Exercise » Scan the lines below and report each one containing "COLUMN" by copying it.
* * *
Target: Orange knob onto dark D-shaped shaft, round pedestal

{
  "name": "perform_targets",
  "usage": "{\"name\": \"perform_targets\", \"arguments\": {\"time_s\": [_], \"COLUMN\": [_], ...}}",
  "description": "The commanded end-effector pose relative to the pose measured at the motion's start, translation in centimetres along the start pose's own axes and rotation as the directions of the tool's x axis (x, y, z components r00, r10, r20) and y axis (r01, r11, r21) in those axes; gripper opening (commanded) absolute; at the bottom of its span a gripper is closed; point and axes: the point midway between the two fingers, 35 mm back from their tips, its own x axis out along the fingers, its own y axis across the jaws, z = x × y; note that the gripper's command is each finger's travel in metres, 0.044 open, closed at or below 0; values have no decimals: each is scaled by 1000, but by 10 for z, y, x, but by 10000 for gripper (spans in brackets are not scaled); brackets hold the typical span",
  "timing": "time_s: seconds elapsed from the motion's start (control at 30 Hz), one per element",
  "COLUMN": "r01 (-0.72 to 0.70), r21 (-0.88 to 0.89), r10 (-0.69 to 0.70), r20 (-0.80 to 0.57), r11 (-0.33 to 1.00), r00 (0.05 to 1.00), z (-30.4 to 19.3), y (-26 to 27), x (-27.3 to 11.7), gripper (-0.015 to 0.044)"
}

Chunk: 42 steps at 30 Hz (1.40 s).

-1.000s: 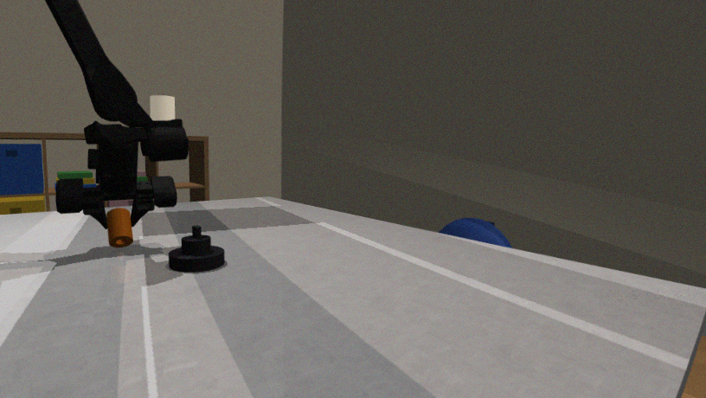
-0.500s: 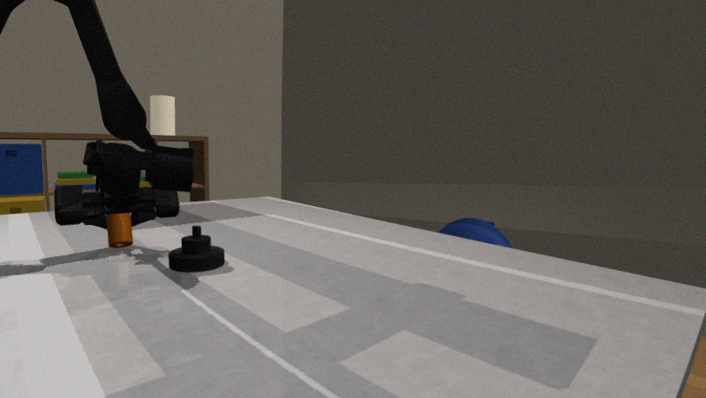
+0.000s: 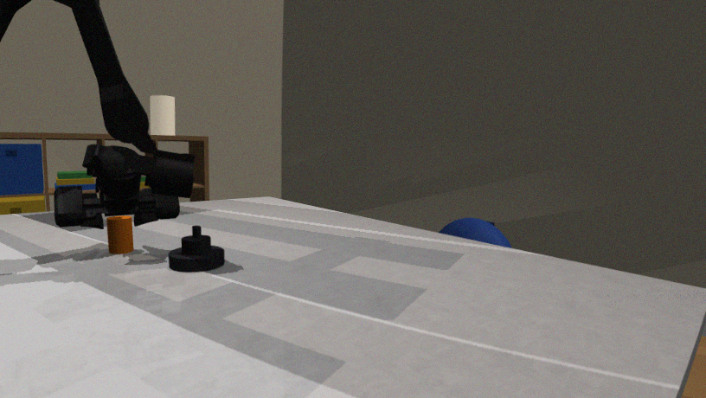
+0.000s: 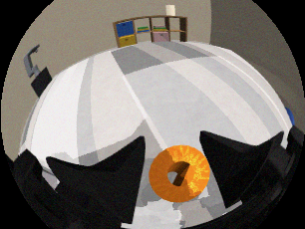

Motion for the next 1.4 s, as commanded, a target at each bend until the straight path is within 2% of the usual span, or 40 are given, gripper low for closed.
{"name": "perform_targets", "arguments": {"time_s": [0.0, 0.57, 0.8, 1.0, 1.2, 1.37], "r01": [1, 1, 1, 1, 1, 0], "r21": [0, 0, 0, 0, -1, -1], "r10": [-1, -1, -1, -1, -1, 0], "r20": [3, 3, 3, 3, 0, 0], "r11": [1000, 1000, 1000, 1000, 1000, 1000], "r00": [1000, 1000, 1000, 1000, 1000, 1000], "z": [0, 0, 0, 2, 58, 65], "y": [0, 0, 0, -1, -2, -1], "x": [0, 0, 0, -1, -42, -47], "gripper": [260, 260, 440, 440, 440, 440]}}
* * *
Written response »
  "usage": "{\"name\": \"perform_targets\", \"arguments\": {\"time_s\": [_], \"COLUMN\": [_], ...}}",
  "COLUMN": "r01 (-0.72 to 0.70), r21 (-0.88 to 0.89), r10 (-0.69 to 0.70), r20 (-0.80 to 0.57), r11 (-0.33 to 1.00), r00 (0.05 to 1.00), z (-30.4 to 19.3), y (-26 to 27), x (-27.3 to 11.7), gripper (-0.015 to 0.044)"

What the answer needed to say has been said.